* TASK PROMPT: Pictures are to be omitted, and every entry below is to be restated exactly.
----
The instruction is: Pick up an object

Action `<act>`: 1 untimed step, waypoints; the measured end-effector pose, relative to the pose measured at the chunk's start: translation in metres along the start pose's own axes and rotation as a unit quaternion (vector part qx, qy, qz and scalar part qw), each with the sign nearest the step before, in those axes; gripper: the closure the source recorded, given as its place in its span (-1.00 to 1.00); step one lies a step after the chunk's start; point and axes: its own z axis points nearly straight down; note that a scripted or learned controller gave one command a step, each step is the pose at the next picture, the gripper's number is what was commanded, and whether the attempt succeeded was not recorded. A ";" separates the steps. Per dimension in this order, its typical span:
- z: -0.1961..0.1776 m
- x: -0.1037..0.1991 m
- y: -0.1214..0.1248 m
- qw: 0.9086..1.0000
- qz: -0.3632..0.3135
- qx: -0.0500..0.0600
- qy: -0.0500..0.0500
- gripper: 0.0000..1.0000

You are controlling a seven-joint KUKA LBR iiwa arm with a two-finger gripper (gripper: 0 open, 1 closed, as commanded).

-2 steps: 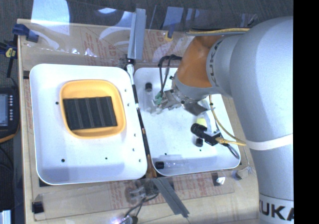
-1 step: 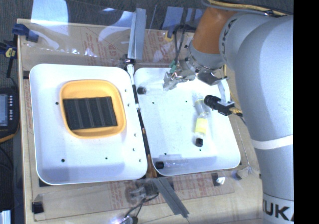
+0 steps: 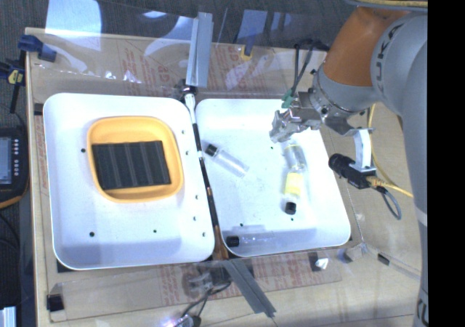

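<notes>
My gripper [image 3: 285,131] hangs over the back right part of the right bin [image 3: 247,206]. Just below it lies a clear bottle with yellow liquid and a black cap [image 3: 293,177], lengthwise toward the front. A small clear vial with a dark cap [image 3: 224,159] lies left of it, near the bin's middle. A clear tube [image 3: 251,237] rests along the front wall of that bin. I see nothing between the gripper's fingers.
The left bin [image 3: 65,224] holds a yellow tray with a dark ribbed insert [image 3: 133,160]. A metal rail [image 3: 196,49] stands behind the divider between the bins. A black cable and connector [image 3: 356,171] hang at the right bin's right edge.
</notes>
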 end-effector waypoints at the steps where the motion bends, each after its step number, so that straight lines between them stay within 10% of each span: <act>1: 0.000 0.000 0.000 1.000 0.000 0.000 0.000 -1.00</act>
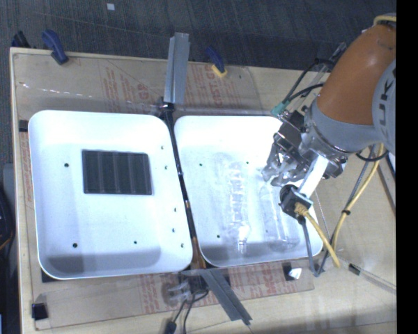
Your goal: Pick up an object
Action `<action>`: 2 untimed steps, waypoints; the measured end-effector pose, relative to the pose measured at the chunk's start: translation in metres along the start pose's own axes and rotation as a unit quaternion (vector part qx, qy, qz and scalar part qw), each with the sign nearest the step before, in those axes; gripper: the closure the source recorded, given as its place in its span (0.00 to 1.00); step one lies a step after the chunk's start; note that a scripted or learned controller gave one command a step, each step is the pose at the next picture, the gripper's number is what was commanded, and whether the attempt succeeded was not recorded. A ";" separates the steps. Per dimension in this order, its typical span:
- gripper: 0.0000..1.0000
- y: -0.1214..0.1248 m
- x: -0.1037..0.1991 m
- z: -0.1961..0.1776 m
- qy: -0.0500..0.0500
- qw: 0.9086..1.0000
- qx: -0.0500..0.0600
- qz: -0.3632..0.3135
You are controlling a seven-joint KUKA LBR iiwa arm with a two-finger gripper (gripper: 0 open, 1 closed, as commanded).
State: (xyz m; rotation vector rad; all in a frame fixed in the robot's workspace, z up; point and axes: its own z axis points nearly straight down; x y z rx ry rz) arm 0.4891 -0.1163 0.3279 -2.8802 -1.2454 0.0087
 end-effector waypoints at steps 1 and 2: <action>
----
* SOLUTION BELOW:
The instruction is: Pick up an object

Action `<act>`: 1 untimed step, waypoints; the measured end-effector pose, relative to the pose measured at the chunk's start: translation in metres along the start pose's own axes and rotation as a unit quaternion (vector part qx, qy, qz and scalar part qw), each with the sign nearest the step before, in those axes; gripper: the closure the source recorded, given as its place in its span (-1.00 to 1.00); step one lies a step after the chunk's start; point and axes: its own z axis points nearly straight down; note that a scripted or learned controller gave one command a step, each step is the pose at the next picture, the gripper's number is what was commanded, and whether the attempt succeeded was not recorded. A ";" separates the steps. Per dimension in this order, its typical span:
- z: -0.1961..0.1776 m
- x: -0.1037..0.1991 m
- y: -0.1214..0.1248 m
- qw: 0.9086..1.0000
- qz: -0.3632..0.3135
- qx: -0.0500..0.0600
- qy: -0.0500..0.0500
- gripper: 0.0000..1.0000

You are controlling a seven-joint KUKA LBR iiwa arm with a two-finger gripper (gripper: 0 open, 1 closed, as commanded).

-2 steps: 
-1 step: 
+0 steps: 

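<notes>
My gripper [image 3: 285,131] hangs over the back right part of the right bin [image 3: 247,206]. Just below it lies a clear bottle with yellow liquid and a black cap [image 3: 293,177], lengthwise toward the front. A small clear vial with a dark cap [image 3: 224,159] lies left of it, near the bin's middle. A clear tube [image 3: 251,237] rests along the front wall of that bin. I see nothing between the gripper's fingers.
The left bin [image 3: 65,224] holds a yellow tray with a dark ribbed insert [image 3: 133,160]. A metal rail [image 3: 196,49] stands behind the divider between the bins. A black cable and connector [image 3: 356,171] hang at the right bin's right edge.
</notes>
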 end-effector waypoints at the steps where the motion bends, each after its step number, so that straight lines between them stay within 10% of each span: <act>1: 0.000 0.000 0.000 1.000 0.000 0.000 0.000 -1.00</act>
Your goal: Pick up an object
Action `<action>`: 2 untimed steps, waypoints; the measured end-effector pose, relative to the pose measured at the chunk's start: translation in metres along the start pose's own axes and rotation as a unit quaternion (vector part qx, qy, qz and scalar part qw), each with the sign nearest the step before, in those axes; gripper: the closure the source recorded, given as its place in its span (0.00 to 1.00); step one lies a step after the chunk's start; note that a scripted or learned controller gave one command a step, each step is the pose at the next picture, the gripper's number is what was commanded, and whether the attempt succeeded was not recorded. A ";" separates the steps. Per dimension in this order, its typical span:
- gripper: 0.0000..1.0000
- y: -0.1214..0.1248 m
- x: -0.1037..0.1991 m
- z: -0.1961..0.1776 m
- qy: -0.0500..0.0500
- qw: 0.9086..1.0000
- qx: -0.0500..0.0600
- qz: -0.3632..0.3135
You are controlling a seven-joint KUKA LBR iiwa arm with a two-finger gripper (gripper: 0 open, 1 closed, as commanded).
State: (xyz m; rotation vector rad; all in a frame fixed in the robot's workspace, z up; point and axes: its own z axis points nearly straight down; x y z rx ry rz) arm 0.4891 -0.1163 0.3279 -2.8802 -1.2454 0.0087
 end-effector waypoints at steps 1 and 2: <action>

No more work remains for this exercise.